» **WHAT THIS TASK INVOLVES**:
What is needed is an exact reproduction of the lines in the records below, starting at the line with "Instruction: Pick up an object" and ending at the line with "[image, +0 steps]", both included, and nothing else; pictures stay out.

» **INPUT RECORDS**:

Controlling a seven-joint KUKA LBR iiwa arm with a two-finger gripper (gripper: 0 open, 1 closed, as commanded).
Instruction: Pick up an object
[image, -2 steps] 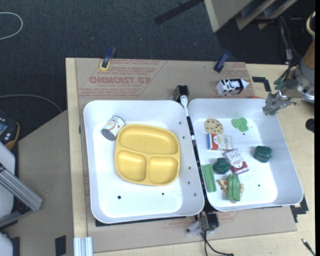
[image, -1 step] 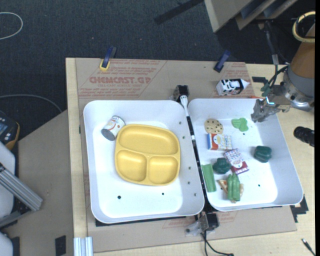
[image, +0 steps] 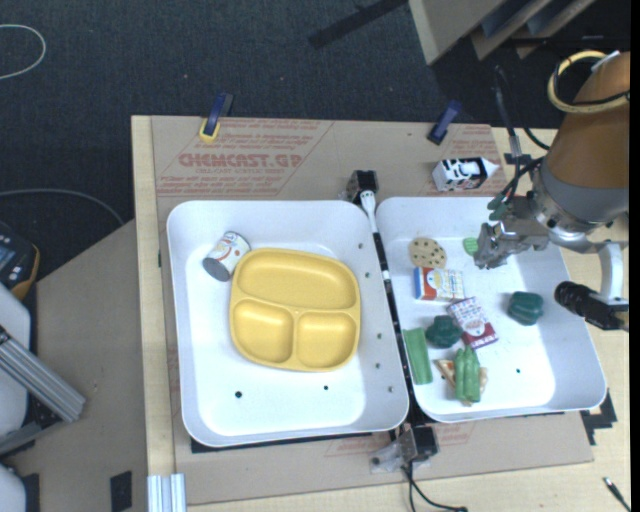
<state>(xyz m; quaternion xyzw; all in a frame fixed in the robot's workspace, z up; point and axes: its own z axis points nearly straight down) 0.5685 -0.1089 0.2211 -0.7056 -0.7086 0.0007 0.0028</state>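
Note:
My gripper (image: 488, 252) hangs over the far part of the right bin (image: 560, 395), reaching in from the right. A small green piece (image: 470, 243) lies just left of it. Nearby in that bin are a round chocolate-chip cookie (image: 427, 251), a small red, white and blue box (image: 440, 284), a red and white packet (image: 470, 322), a dark green lump (image: 525, 307), another dark green lump (image: 441, 332), a long green stick (image: 417, 355) and a green and tan vegetable toy (image: 467, 374). Nothing shows in the gripper's grasp.
The left bin (image: 200, 390) holds a yellow divided plate (image: 295, 307) and a small tipped can (image: 226, 255) at its far left. A black-and-white patterned object (image: 464, 172) lies on the bench behind the right bin. Clamps sit at the board's far edge.

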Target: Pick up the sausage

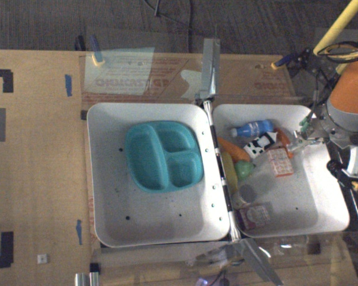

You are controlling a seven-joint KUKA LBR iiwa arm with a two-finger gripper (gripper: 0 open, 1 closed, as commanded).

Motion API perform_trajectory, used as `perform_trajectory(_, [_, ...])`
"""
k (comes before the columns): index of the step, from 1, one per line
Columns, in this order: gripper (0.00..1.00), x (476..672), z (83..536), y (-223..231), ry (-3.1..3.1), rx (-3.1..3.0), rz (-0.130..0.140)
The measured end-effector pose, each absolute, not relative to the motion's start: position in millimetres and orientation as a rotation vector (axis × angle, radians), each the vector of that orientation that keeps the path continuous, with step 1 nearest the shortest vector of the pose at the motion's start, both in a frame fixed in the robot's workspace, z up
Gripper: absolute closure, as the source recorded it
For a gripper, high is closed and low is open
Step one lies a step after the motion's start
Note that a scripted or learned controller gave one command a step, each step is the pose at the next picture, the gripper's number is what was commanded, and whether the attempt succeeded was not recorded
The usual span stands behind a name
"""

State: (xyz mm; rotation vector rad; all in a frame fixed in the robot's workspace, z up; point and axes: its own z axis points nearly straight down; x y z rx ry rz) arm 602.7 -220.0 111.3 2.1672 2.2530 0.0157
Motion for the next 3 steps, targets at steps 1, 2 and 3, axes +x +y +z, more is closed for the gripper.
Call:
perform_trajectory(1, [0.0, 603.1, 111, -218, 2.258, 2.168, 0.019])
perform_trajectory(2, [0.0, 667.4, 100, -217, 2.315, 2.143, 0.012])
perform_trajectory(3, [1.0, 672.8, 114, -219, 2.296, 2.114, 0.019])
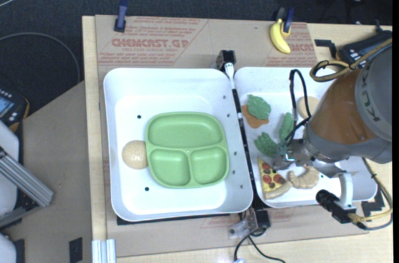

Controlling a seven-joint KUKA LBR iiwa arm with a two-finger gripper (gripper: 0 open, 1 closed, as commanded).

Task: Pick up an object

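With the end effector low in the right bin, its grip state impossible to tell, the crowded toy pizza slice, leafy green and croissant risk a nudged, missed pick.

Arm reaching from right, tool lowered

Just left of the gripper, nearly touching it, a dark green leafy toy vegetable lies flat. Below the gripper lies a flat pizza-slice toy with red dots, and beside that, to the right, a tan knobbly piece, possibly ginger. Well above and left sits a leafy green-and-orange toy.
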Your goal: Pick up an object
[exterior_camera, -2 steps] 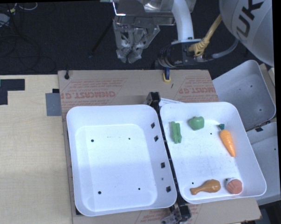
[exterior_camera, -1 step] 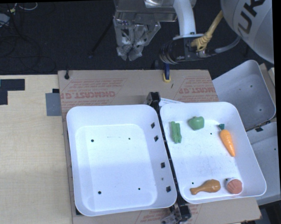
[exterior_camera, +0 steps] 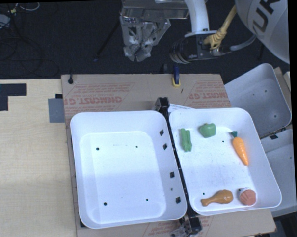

» **TASK OUTPUT**:
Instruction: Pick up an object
[image, -2 steps] 
[image, -1 step] 
[image, +0 steps] 

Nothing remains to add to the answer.